Members of The Band Steele perform in front of Tytan cameras in the old aluminum plant in Eatonton for a music video.

By Lynn Hobbs
The Eatonton Messenger

Summer memories are made in the Lake Country, and a new music video showing memories of a summer love should look like home to Putnam County folks. The Band Steele’s official music video of its song “Tan Lines and Moonshine” was shot in Putnam County in early October 2016, released on YouTube Dec. 7 and has been submitted to CMT. The video was made by Tytan Pictures for Fire River Records and not only features local scenes, but an all-local cast.

Brian D’Antoni, of Fire River Records, asked Tytan Executive Producer Jim Stone if Tytan could shoot the video for them in Alabama. “I said, ‘Yeah, we will do it, but only if we can shoot it in Eatonton,’” Stone said.

Tytan Pictures is leasing property from Eatonton’s Downtown Development Authority and is in the beginning stages of making the city a place for the making of videos and films.

“Tan Lines and Moonshine” is the Band Steele’s debut country extended play and needed a Southern setting.

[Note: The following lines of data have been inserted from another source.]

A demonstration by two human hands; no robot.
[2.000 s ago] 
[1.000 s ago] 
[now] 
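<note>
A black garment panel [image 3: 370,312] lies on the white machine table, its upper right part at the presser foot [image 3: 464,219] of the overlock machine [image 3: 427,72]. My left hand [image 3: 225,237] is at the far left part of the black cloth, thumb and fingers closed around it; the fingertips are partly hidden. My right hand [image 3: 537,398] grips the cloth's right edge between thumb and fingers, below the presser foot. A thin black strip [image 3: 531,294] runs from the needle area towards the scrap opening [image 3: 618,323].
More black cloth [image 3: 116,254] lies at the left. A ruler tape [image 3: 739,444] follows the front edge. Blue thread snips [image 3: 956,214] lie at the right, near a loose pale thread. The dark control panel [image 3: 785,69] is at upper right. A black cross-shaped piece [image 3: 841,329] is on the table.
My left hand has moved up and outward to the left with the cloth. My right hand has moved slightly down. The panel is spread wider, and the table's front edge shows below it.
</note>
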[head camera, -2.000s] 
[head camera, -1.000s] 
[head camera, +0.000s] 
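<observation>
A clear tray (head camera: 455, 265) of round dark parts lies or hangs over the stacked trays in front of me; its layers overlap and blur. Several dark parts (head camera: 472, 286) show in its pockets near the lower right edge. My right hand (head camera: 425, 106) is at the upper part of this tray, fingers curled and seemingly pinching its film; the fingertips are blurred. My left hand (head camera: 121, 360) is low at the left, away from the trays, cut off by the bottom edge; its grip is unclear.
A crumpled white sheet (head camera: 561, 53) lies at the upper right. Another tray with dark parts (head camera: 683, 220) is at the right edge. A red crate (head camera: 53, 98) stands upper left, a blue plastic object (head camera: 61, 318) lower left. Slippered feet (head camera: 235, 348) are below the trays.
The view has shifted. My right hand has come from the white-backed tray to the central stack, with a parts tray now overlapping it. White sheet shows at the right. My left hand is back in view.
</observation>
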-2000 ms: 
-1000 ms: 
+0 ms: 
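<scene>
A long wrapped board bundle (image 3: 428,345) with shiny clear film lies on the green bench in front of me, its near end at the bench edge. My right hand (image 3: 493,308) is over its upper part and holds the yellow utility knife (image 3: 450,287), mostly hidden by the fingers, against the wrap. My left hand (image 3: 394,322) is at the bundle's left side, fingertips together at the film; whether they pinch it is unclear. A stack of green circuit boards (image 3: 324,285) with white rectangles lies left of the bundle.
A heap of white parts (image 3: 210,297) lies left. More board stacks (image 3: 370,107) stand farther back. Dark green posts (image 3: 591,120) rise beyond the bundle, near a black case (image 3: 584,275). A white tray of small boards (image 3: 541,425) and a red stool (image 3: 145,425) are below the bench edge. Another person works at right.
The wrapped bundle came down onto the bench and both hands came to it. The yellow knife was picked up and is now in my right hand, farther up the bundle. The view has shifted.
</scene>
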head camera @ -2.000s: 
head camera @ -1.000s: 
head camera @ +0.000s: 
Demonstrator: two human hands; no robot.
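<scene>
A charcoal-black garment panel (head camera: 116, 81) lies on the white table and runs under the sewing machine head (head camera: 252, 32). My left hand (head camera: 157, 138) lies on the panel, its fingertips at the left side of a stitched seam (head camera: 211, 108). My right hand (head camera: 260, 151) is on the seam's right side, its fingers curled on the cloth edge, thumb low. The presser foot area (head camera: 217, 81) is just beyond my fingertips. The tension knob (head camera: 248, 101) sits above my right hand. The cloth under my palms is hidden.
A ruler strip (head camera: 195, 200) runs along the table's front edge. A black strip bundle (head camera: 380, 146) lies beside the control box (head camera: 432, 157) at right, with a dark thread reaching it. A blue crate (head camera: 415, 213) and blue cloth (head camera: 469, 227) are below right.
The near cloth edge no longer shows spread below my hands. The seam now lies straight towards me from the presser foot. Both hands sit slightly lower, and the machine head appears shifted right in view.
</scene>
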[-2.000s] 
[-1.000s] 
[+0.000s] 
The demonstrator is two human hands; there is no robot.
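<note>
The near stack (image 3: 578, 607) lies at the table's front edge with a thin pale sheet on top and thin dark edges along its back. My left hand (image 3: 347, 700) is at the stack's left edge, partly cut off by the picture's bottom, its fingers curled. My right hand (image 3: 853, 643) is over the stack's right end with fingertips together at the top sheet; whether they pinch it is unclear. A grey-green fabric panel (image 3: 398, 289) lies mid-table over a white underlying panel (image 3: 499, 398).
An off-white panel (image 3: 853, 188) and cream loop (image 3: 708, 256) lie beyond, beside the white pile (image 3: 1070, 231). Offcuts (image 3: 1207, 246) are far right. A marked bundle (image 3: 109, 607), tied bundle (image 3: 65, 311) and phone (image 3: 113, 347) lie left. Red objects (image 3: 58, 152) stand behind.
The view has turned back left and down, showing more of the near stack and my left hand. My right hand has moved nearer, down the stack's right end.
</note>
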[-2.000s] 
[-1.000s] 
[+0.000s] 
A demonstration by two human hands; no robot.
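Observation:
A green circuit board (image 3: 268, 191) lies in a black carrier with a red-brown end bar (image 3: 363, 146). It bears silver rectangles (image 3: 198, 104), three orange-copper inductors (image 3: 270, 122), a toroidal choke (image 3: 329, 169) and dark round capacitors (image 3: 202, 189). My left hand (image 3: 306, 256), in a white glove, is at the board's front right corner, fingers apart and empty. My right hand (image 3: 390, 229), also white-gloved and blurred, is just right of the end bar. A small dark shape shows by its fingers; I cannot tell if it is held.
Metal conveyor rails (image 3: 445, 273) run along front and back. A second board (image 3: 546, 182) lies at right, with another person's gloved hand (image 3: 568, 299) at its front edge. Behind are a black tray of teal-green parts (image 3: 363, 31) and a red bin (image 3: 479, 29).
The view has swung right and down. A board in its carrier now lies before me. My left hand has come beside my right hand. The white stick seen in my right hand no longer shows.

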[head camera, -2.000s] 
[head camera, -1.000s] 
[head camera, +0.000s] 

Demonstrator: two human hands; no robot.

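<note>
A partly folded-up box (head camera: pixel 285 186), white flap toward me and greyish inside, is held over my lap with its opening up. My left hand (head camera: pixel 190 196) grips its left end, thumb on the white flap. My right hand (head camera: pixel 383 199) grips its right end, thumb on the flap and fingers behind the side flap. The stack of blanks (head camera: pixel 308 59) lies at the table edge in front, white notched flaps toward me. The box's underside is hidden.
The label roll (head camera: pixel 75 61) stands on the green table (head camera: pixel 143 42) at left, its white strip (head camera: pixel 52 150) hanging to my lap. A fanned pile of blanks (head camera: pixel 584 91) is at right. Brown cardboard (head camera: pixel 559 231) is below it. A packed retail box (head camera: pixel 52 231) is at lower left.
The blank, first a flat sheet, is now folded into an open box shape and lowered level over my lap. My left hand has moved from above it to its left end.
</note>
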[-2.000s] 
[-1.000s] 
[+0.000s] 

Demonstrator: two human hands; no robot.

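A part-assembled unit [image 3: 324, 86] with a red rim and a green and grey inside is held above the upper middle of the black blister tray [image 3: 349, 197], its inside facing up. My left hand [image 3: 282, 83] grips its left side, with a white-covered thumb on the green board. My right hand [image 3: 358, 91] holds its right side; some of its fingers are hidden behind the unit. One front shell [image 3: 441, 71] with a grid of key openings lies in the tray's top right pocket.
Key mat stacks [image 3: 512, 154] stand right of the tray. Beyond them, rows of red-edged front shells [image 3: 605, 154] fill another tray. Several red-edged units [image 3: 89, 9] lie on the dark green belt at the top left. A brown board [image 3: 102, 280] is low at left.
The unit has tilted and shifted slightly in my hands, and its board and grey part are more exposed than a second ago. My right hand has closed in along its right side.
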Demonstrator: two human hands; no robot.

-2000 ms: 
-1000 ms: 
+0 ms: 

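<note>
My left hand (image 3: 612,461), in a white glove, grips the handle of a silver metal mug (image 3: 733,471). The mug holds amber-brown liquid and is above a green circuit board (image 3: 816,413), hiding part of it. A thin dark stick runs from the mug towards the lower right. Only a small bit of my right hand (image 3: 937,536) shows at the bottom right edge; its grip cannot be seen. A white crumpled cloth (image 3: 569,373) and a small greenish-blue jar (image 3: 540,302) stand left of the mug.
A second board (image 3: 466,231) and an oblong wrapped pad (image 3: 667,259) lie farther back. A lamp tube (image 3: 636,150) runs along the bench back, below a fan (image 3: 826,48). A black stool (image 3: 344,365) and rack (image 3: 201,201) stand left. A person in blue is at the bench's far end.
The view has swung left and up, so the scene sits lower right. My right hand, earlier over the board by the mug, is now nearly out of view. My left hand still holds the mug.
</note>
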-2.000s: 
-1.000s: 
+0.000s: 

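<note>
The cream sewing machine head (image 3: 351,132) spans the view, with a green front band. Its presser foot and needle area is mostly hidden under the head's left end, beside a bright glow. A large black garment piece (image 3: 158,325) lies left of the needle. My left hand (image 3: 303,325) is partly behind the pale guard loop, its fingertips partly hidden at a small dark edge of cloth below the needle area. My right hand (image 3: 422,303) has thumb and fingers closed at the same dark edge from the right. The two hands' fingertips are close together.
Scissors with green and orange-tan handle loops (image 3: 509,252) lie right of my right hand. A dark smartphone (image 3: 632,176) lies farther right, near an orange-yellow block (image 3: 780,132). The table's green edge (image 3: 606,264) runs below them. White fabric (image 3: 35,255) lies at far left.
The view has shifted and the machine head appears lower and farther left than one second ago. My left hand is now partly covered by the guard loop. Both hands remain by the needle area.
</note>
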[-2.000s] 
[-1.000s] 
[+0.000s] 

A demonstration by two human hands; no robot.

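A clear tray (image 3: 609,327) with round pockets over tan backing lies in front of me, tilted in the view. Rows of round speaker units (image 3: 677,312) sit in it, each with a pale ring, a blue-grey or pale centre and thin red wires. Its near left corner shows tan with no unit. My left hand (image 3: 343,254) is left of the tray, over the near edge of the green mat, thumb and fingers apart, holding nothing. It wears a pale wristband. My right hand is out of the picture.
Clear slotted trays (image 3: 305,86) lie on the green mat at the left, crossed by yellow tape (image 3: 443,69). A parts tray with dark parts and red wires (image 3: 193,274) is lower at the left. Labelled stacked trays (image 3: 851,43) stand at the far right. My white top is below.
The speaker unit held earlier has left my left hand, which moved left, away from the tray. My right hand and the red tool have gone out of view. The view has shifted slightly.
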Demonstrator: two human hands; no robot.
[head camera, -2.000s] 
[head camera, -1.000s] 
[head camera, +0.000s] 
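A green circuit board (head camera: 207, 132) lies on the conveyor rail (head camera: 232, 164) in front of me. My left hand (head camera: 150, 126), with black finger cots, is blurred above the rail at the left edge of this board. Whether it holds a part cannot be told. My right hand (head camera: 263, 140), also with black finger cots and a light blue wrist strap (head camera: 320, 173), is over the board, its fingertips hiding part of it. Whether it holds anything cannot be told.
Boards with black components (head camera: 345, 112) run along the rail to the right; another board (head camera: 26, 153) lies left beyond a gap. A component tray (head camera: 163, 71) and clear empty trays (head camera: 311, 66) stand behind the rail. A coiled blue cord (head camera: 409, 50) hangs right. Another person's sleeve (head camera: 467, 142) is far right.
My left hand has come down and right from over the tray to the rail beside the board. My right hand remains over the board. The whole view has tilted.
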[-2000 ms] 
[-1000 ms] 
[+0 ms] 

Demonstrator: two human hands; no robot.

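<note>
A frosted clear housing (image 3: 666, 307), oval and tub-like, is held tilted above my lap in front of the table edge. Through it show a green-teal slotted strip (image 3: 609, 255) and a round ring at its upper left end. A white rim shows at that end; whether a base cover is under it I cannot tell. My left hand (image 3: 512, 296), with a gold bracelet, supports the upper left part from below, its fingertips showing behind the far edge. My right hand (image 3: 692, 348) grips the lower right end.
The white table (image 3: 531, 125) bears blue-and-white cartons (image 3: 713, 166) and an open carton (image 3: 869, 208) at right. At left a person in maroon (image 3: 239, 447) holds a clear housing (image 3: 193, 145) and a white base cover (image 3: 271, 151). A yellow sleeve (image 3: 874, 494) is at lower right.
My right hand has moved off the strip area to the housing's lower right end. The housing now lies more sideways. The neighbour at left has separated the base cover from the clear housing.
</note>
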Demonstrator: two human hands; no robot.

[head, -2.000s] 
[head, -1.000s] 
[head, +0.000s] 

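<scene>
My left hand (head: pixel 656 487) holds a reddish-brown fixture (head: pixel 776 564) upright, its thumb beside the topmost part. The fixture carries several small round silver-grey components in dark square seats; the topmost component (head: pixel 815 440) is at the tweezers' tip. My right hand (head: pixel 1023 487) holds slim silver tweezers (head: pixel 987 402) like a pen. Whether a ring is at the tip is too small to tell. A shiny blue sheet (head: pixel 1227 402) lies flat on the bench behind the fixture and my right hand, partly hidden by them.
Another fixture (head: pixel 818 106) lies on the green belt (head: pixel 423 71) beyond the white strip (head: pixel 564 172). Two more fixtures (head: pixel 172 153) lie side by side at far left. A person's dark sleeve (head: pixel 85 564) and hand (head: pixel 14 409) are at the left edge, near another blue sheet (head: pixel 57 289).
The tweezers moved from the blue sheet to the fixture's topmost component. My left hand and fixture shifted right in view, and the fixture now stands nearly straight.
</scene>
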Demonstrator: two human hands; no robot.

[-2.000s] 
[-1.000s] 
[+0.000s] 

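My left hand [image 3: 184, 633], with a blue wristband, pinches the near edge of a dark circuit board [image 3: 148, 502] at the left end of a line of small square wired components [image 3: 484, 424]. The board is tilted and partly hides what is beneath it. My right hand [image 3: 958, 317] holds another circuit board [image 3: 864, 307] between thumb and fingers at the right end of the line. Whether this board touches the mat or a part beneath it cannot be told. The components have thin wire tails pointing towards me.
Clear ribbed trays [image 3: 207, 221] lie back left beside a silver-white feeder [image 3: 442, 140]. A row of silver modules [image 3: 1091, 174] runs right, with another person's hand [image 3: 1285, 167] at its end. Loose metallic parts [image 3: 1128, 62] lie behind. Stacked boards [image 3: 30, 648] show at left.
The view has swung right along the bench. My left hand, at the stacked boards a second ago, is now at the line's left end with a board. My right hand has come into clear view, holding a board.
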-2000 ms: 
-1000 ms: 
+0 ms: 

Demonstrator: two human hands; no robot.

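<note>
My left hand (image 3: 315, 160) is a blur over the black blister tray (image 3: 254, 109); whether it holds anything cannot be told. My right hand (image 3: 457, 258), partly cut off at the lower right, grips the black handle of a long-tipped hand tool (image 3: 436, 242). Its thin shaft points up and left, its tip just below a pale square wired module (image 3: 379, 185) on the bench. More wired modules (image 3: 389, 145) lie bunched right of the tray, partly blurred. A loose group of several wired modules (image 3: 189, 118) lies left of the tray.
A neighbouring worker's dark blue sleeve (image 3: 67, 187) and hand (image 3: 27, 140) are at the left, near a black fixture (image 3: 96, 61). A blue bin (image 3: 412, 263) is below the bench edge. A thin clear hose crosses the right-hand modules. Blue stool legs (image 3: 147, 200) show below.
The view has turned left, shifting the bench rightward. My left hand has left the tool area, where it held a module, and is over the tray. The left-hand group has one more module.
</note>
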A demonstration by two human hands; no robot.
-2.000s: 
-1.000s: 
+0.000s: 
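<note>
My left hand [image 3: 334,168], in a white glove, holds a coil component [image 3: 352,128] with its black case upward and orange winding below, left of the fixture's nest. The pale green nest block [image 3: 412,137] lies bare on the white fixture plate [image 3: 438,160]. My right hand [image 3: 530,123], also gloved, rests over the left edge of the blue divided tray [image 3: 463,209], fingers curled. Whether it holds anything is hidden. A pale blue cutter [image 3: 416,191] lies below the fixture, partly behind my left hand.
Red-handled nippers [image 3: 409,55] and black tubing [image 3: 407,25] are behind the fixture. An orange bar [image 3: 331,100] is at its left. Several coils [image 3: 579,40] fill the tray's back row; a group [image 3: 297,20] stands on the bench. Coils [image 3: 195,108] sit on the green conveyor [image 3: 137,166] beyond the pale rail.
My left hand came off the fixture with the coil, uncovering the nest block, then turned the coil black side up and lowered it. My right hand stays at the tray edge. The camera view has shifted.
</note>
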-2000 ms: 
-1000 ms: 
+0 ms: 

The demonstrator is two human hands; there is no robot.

Alabama was first mentioned because the band’s musicians, Bo Steele and Ben Rubino, are from Alabama. When Stone changed it to Eatonton, Fire River set up a casting call in Atlanta; but Stone set up one the same day in Eatonton.

“The actresses in Atlanta were good, but I wanted all Eatonton. I wanted it to feel authentic, because if they weren’t Southern girls, people would see a mile away that it wasn’t real,” he said, explaining the difference is “Southern girls are not defensive; they’re friendly and easy-going.”

The Tytan team had only 10 days to put the video together, start to finish. Stone said he called Adam Smith, owner of Smith’s Coastal Grill, because Stone remembered two pretty waitresses there, Amber Reese and Lacey Johns. Stone asked Reese and Johns “to call all their friends and get them to the casting call. I said we need young pretty girls and pretty boys, and I know y’all know some.”

Twenty-eight people showed up to audition for the few spots needed, and Reese and Johns worked so hard running the audition that Stone told them they could be assistant producers of the video. “But at the end of the audition, (Producer) Julio (Saldarriaga) said ‘she’s my Jamie,’ and he pointed to Amber,” Stone said, noting Reese had not auditioned for the part. “Jamie” is the young girl the song is about, the one the musician is singing to. In addition to Reese, the other cast members are Kayla Hatfield, Andrew Webster, Luke Leverett, Kay Reese and M.L. Price.

A Tytan crew and their long-armed camera follows alongside a jeep on Tanyard Road in Putnam County for the making of a scene for the music video.

The video begins at the bar of Smith’s Coastal Grill. The other scenes are at Eatonton Mayor Walt Rocker Jr.’s farm, the old Oak Street aluminum plant, Ooh La La Lavender Farm, the Old Macon Circle Bridge, Tanyard Road and a bird’s eye view of downtown Eatonton and the Putnam County Courthouse.

“It was amazing,” Reese said of starring in the video. “I got to be treated special with makeup artists and hair stylists for four days. I was very nervous at first because I didn’t want my friends to see me in a swimsuit kissing a guy in front of a camera, but everybody who worked with us was great and made us feel comfortable, even with a camera two inches from our face.”

A party scene outside the old aluminum plant off Oak Street, lit up by a China Ball light, is seen on a Tytan camera screen during the making of a music video in Eatonton.

Adding to the fun, Reese said, was they all got to go out and sing karaoke with Bo Steele at The Watering Hole.

Steele and Ben Rubino began playing music together at the age of 14 in Alabama. Their road to fame began when a video of Steele singing in a hospital waiting room went viral online with millions of views. They secured a role performing an original song in the movie “Life on the Line” starring John Travolta, Kate Bosworth and Sharon Stone.

That movie garnered them an invitation to sing the National Anthem live at the NASCAR Driving For Linemen 200 Race on national television; which is how Tytan came on the scene.

Tytan’s documentary “Storm Soldiers,” is about linemen working behind the scenes to restore power during and after storms. D’Antoni called Stone to get permission to use some video footage from “Storm Soldiers” for the NASCAR performance, and their friendship was formed.

It was D’Antoni who introduced Stone to MLB great Darryl Strawberry, which turned into a movie-making deal to portray Strawberry’s life story. The feature film is in the creation stages, Stone said, and will be partially shot in Eatonton.

“Tan Lines and Moonshine” can be seen currently on YouTube – on that site, search “The Band Steele – Tan Lines Official Music Video.” Another “Behind the Scenes” video, also on YouTube, features a concert on the Putnam County Courthouse’s front (north) lawn. The video has more than 23,000 views “and that number is growing,” Stone said, noting the video has been submitted to CMT and the song is climbing the charts for new songs.